Most significantly, what forms the nucleus of this brilliant judgment is then encapsulated in para 7 wherein it is held clearly that, “The submission on behalf of the accused that as the original informant – Mahendran has not been examined and that the other independent witnesses have not been examined and that the recovery of the weapon has not been proved and that there is a serious doubt about the timing and place of the incident, the accused are to be acquitted cannot be accepted. Merely because the original complainant is not examined cannot be a ground to discard the deposition of PW1. As observed hereinabove, PW1 is the eye witness to the occurrence at both the places. Similarly, assuming that the recovery of the weapon used is not established or proved also cannot be a ground to acquit the accused when there is a direct evidence of the eye witness. Recovery of the weapon used in the commission of the offence is not a sine qua non to convict the accused. If there is a direct evidence in the form of eye witness, even in the absence of recovery of weapon, the accused can be convicted. Similarly, even in the case of some contradictions with respect to timing of lodging the FIR/complaint cannot be a ground to acquit the accused when the prosecution case is based upon the deposition of eye witness.”

No less significant is what is then mandated in para 8 that, “As observed hereinabove, PW1 is an eye witness. He has fully supported the case of the prosecution. As per settled position of law, there can be a conviction on the basis of the deposition of the sole eye witness, if the said witness is found to be trustworthy and/or reliable. As observed hereinabove, there is no reason to doubt the credibility and/or reliability of PW1. Therefore, it will be safe to convict the accused on the sole reliance of deposition of PW1.”

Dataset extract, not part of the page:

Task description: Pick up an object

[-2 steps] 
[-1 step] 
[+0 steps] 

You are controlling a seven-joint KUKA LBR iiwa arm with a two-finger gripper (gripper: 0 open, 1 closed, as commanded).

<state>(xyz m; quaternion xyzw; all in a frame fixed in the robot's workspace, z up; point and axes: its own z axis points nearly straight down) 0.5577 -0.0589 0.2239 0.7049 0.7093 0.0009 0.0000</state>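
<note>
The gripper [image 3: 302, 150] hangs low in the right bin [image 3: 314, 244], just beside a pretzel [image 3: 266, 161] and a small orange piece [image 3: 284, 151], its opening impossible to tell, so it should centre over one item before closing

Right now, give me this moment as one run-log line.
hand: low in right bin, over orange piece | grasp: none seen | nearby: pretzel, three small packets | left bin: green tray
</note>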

As a corollary, we see that the Bench then directs in para 9 holding that, “In view of the above and for the reasons stated above, the impugned judgment and order passed by the High Court acquitting the accused for the reasons mentioned in paragraph 9 of the impugned judgment and order is unsustainable and the same deserves to be quashed and set aside. Accordingly, the impugned judgment and order passed by the High Court acquitting the accused for the offences under Sections 302 and 302 r/w 34 IPC is hereby quashed and set aside and the judgment and order passed by the learned trial Court convicting the accused for the offences under Sections 302 and 302 r/w 34 IPC is hereby restored. Now the accused has to surrender before the concerned Jail authorities/concerned Court to undergo the sentence as imposed by the learned trial Court, within a period of six weeks from today. If the accused do not surrender even now with the time stipulated hereinabove, the concerned Superintendent of Police/Court is directed to take the accused into custody to serve out the sentence.”

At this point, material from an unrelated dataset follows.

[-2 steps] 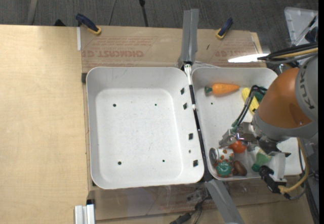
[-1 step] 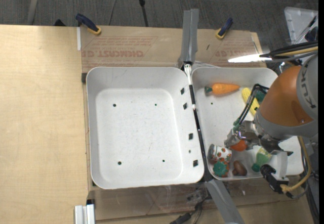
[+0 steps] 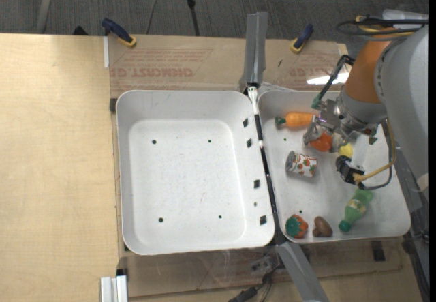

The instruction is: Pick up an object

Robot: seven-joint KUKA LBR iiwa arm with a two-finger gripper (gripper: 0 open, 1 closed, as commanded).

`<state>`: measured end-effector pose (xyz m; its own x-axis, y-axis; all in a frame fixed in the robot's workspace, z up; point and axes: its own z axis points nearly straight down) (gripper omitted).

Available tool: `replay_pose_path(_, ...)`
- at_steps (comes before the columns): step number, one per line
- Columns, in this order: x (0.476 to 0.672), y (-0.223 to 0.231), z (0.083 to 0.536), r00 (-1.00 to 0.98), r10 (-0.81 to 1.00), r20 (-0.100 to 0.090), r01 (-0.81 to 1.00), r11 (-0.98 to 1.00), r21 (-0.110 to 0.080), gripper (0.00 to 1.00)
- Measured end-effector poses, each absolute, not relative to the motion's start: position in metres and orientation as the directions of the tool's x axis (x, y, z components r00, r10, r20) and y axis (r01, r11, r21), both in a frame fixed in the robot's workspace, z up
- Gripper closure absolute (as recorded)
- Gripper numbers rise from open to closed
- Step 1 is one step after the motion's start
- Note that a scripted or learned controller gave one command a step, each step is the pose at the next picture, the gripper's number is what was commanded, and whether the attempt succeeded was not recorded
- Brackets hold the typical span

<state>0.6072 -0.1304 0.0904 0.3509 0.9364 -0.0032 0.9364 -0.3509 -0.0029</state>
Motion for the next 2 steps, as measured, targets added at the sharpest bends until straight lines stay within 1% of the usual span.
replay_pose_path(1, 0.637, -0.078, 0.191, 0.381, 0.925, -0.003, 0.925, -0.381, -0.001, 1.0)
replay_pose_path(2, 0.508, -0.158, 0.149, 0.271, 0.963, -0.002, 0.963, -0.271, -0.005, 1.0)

Finally, the Bench then concludes by holding in para 10 that, “The present appeals are allowed accordingly.”

In sum, we thus see that the Apex Court by its logical reasoning and pragmatic presentation of relevant facts and so also relevant case laws as discussed hereinabove is able to reach the right conclusion that recovery of weapon used by accused to commit offence is not a sine qua non for conviction. It merits no reiteration that all the Courts must definitely abide by what the Apex Court has ruled in this leading case! There can definitely be just no denying it!